Ao longo de 60 anos, Moravia nunca deixou de ser uma figura de referência da


cena literária italiana e, apesar do seu sucesso, tinha fama de ser um homem
acessível, que ajudava escritores mais jovens e passava a vida a atender
jornalistas que lhe pediam depoimentos a propósito de tudo e mais alguma coisa.
Tendo-se separado de Morante no início dos anos 60, casou-se com outra
ficcionista, Dacia Mariani, e, finalmente, quando já era quase octogenário,
desposou uma jornalista espanhola de 30 anos, Carmen Llera, dando pretexto a uma
série de "cartoons" satíricos na imprensa italiana.
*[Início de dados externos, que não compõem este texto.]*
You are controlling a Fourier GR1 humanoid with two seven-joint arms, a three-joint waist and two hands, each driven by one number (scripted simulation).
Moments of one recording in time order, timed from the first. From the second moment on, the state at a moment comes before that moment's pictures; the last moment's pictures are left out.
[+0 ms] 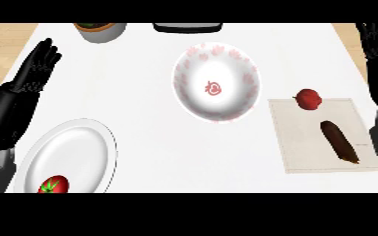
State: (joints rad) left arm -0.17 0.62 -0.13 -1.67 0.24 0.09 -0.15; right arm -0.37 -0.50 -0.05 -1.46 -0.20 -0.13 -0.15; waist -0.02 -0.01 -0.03
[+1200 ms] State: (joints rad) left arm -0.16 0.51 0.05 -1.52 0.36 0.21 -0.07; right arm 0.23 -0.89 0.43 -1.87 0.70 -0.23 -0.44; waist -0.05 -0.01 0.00
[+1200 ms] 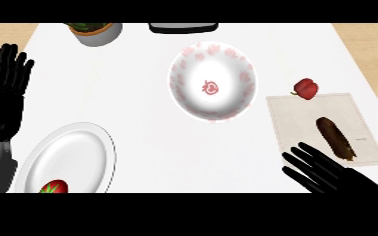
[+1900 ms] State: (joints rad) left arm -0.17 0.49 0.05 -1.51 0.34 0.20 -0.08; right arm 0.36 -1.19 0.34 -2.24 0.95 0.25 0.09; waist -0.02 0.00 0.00
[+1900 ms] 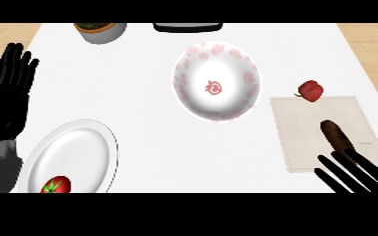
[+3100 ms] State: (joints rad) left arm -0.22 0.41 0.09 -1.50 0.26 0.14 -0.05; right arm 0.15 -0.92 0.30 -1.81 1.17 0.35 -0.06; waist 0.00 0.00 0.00
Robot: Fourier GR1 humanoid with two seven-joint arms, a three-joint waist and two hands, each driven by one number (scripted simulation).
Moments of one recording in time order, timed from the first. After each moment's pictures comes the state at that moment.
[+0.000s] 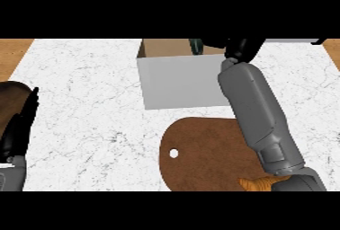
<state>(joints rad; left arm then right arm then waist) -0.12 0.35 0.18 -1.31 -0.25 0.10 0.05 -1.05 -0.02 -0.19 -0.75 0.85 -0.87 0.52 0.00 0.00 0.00</state>
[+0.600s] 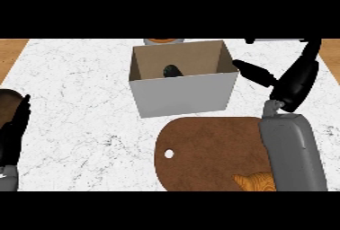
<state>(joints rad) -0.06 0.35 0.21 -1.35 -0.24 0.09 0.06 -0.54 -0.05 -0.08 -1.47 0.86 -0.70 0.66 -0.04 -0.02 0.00</state>
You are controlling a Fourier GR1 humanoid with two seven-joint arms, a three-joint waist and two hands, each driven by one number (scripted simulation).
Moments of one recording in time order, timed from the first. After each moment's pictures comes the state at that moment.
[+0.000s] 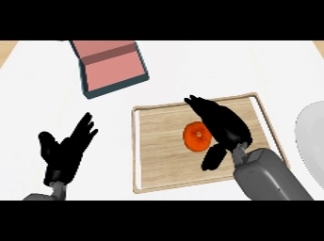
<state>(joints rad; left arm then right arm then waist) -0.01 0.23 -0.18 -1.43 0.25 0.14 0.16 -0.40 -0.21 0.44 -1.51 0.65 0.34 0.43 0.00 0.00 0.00</state>
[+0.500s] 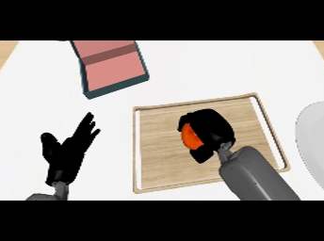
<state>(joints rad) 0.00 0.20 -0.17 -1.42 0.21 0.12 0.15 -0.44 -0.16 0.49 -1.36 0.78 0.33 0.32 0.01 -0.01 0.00</state>
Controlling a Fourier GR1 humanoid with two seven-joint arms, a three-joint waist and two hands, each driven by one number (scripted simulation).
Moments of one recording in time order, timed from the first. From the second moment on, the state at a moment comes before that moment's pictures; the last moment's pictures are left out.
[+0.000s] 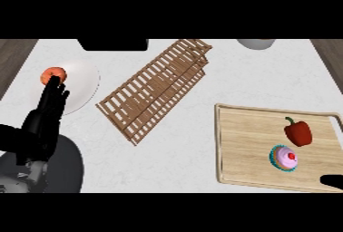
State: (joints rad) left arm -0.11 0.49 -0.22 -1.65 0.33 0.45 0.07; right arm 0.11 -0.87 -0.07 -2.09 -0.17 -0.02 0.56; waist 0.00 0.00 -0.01
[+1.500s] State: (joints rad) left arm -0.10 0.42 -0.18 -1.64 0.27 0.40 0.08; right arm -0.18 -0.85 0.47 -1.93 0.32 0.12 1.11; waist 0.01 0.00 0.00
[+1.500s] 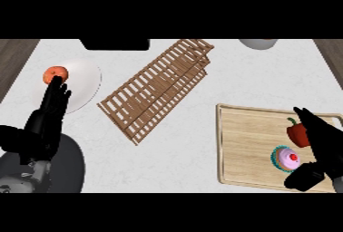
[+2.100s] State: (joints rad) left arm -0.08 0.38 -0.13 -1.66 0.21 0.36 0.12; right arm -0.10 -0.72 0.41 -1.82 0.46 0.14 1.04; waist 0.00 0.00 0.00
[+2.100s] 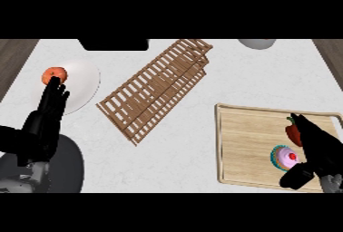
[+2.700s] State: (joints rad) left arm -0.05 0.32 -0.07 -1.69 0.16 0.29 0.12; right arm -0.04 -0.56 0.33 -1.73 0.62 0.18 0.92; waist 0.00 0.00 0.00
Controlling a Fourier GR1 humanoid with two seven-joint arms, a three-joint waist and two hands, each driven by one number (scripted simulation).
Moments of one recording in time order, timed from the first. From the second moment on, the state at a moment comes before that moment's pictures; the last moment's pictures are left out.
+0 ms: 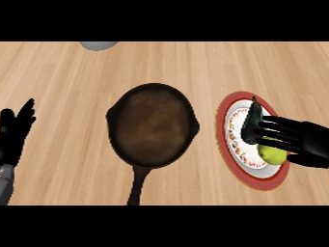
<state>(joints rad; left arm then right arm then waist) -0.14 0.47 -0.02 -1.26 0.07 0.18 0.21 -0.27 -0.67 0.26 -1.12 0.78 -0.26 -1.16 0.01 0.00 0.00</state>
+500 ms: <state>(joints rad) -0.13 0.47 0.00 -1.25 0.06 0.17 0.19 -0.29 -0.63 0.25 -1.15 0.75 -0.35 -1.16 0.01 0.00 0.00</state>
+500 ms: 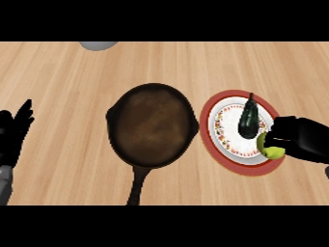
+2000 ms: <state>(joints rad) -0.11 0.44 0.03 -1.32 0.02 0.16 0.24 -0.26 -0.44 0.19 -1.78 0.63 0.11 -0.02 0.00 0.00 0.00</state>
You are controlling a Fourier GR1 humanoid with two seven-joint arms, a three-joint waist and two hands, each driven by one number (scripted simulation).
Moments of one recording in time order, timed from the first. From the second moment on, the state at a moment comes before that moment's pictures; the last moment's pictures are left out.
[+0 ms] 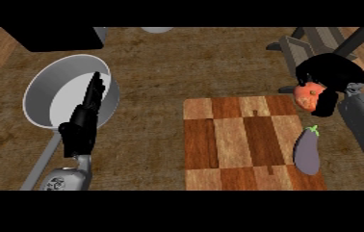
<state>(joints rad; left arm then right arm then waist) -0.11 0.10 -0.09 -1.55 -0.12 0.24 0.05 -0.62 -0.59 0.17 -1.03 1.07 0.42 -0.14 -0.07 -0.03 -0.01</state>
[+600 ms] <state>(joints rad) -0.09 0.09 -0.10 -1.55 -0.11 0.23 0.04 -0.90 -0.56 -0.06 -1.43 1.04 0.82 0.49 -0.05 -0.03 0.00</state>
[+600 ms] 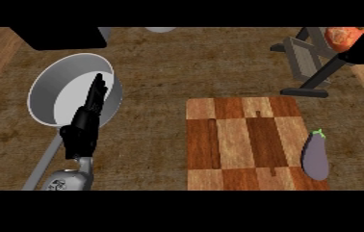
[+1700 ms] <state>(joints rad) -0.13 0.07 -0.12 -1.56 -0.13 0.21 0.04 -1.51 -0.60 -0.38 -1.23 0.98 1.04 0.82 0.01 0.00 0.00</state>
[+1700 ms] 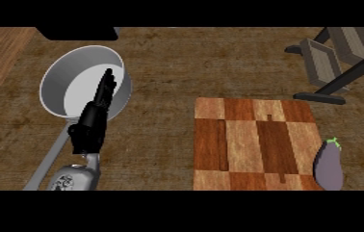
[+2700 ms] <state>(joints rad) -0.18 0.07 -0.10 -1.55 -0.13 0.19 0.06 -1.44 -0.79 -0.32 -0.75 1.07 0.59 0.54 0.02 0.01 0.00</state>
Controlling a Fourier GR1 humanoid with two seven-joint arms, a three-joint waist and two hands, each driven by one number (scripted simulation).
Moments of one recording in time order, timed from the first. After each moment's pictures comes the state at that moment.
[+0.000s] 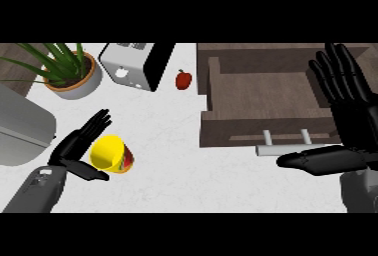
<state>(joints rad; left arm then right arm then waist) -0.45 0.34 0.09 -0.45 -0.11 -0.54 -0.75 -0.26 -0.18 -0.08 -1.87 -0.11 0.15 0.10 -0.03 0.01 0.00</state>
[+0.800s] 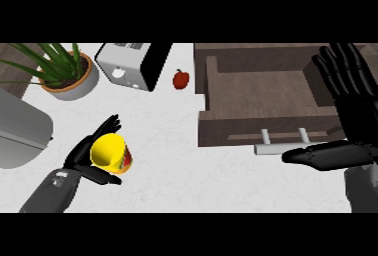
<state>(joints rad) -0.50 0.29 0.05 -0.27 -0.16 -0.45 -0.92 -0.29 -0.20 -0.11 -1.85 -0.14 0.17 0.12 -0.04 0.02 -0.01</state>
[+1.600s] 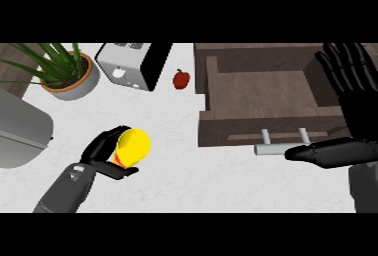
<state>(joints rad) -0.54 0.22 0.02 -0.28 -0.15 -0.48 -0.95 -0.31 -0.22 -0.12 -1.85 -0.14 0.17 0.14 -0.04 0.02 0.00</state>
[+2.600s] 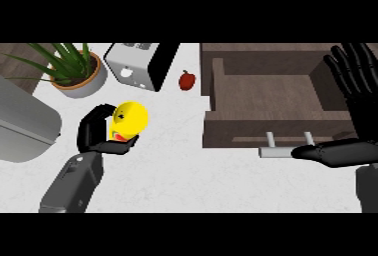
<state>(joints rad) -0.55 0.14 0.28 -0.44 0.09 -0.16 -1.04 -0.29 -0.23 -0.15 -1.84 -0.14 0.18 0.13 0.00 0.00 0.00</state>
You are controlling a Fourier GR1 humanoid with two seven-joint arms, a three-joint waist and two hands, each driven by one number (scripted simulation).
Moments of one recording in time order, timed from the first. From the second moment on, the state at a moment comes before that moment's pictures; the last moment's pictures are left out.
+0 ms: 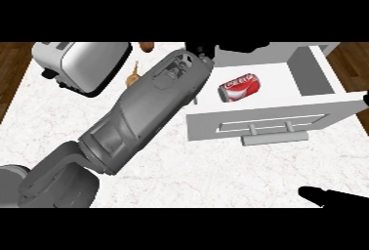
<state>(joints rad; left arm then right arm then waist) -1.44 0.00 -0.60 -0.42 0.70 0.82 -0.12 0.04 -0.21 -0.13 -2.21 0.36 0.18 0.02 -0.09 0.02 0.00</state>
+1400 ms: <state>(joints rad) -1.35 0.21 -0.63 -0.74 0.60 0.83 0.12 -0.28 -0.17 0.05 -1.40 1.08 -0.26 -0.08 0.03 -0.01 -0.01</state>
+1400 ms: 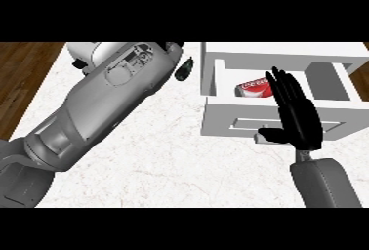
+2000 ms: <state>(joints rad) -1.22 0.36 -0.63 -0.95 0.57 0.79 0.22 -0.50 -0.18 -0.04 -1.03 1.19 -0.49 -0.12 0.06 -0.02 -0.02</state>
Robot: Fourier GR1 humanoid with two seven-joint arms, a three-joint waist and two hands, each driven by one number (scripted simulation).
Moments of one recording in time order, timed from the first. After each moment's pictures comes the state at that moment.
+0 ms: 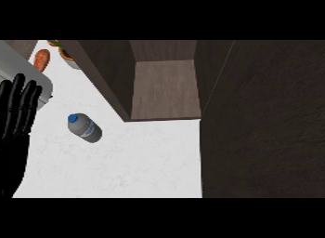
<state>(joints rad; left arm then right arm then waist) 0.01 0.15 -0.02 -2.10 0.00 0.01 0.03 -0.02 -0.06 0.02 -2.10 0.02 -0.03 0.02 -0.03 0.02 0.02</state>
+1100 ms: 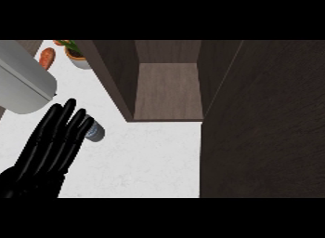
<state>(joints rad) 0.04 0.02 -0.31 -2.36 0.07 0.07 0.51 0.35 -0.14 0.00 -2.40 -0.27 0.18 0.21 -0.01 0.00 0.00</state>
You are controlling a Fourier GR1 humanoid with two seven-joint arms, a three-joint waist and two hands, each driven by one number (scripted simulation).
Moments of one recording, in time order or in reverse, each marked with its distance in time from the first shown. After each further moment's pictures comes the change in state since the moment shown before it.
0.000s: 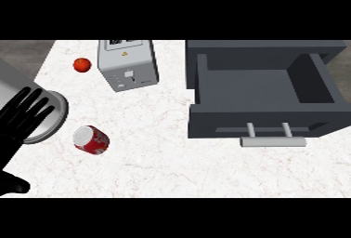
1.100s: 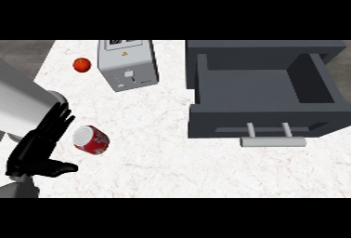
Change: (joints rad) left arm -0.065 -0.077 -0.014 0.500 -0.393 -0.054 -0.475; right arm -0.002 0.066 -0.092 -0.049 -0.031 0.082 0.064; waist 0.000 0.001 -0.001
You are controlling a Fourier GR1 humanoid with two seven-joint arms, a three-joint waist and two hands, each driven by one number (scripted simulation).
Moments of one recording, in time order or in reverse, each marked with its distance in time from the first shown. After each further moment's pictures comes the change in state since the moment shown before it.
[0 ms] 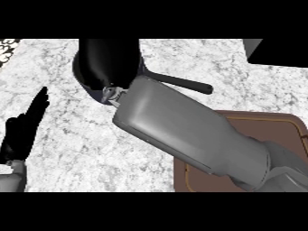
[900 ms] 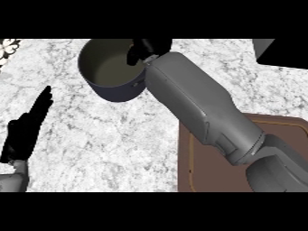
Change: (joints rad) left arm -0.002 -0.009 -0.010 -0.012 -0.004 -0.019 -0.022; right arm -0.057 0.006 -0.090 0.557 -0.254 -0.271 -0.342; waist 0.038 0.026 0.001
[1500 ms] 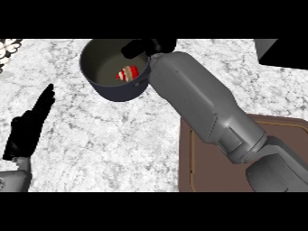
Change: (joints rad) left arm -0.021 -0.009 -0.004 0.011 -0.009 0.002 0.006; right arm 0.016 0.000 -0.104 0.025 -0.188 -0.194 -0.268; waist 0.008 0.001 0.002
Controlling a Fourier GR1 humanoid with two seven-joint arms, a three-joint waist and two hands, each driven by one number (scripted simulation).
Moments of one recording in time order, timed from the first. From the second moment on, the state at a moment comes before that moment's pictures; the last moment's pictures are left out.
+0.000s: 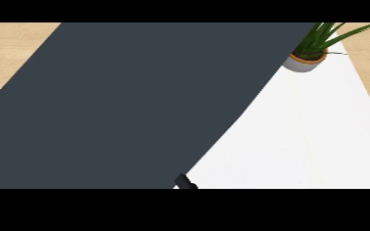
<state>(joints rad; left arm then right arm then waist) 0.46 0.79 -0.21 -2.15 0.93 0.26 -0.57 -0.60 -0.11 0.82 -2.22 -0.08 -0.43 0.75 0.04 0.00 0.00</state>
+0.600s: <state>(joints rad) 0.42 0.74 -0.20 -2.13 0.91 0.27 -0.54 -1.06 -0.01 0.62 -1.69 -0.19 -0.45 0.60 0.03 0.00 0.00</state>
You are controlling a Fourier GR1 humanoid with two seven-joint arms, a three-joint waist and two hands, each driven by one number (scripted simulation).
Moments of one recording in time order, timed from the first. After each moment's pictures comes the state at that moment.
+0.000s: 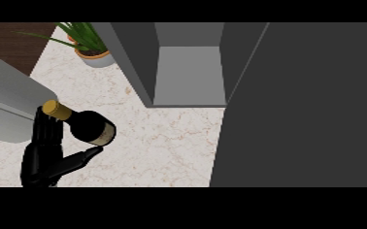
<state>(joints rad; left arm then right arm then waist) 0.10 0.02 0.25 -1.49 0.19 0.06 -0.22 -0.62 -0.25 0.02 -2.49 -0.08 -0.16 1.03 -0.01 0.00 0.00</state>
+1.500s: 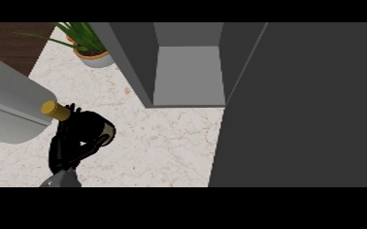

Um deles, mostrando ambos
tranquilamente sentados a ler, ficou célebre: Moravia lia "Os Indiferentes" e
Carmen, claro, "La Noia" ("O Tédio").
Após a sua morte, em 1990, causou escândalo uma entrevista póstuma surgida no
semanário "L'Espresso", a ponto de ter havido quem sugerisse que se tratava de
uma invenção. Nela, Moravia não poupa sequer as ex-mulheres e os amigos íntimos,
como fora Pasolini, de quem afirma ter sido "um decadente". Já Ignazio Silone
"era mais um político do que um escritor", e Dacia Mariani, com quem esteve
casado quase 20 anos, "não sabia pegar na caneta".